= Work required =
Within the data that follows, how many lines contain the word "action"? Reply with only the number.

:: Exercise material ::

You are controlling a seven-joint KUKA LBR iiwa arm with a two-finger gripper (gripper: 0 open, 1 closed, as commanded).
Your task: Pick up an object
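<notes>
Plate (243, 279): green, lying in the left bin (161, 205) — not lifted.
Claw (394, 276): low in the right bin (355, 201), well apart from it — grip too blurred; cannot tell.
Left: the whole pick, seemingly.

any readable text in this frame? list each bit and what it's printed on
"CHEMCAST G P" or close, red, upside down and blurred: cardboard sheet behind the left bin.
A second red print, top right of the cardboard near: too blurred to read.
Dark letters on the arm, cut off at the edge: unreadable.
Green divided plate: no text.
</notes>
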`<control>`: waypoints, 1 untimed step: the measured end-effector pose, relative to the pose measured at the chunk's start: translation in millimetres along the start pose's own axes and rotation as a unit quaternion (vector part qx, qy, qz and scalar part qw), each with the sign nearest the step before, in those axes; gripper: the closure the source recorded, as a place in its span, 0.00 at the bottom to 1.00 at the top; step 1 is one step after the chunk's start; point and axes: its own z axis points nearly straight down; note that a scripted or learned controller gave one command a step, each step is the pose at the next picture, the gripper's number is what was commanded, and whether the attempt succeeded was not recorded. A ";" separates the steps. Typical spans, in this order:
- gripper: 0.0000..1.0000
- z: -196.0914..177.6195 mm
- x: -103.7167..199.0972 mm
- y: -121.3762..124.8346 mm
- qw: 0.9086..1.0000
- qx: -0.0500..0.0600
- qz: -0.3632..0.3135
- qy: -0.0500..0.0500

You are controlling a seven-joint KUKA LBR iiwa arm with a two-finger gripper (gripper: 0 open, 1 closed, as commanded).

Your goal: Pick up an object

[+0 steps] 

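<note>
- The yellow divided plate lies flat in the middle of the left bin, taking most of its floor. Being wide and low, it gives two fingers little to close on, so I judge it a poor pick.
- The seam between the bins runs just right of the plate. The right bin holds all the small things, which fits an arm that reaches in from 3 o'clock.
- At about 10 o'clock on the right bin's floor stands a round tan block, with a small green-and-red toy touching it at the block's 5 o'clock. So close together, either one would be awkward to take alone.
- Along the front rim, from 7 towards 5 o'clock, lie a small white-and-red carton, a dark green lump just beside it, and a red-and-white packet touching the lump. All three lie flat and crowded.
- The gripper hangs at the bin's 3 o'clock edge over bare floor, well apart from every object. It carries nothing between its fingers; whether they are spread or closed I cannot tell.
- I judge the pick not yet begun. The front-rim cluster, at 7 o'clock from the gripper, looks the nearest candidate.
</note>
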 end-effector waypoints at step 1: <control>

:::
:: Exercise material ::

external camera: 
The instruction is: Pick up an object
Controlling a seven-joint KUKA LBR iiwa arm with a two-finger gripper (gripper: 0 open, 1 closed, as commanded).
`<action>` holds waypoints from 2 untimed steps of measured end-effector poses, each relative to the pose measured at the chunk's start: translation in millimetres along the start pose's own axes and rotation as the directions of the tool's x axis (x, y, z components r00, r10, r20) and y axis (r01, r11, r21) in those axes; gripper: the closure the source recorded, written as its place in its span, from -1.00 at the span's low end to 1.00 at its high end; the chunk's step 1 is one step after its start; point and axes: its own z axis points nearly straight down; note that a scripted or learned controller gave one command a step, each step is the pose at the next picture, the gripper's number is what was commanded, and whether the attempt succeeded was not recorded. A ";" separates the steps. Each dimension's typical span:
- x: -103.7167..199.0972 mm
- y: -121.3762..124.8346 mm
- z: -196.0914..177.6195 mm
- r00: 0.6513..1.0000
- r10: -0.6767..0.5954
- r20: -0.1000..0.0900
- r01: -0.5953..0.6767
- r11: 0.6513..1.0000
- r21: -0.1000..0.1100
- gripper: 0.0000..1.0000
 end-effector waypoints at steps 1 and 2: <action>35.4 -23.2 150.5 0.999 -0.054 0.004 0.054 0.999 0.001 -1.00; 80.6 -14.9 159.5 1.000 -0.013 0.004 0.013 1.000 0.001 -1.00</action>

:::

= Written answer =
2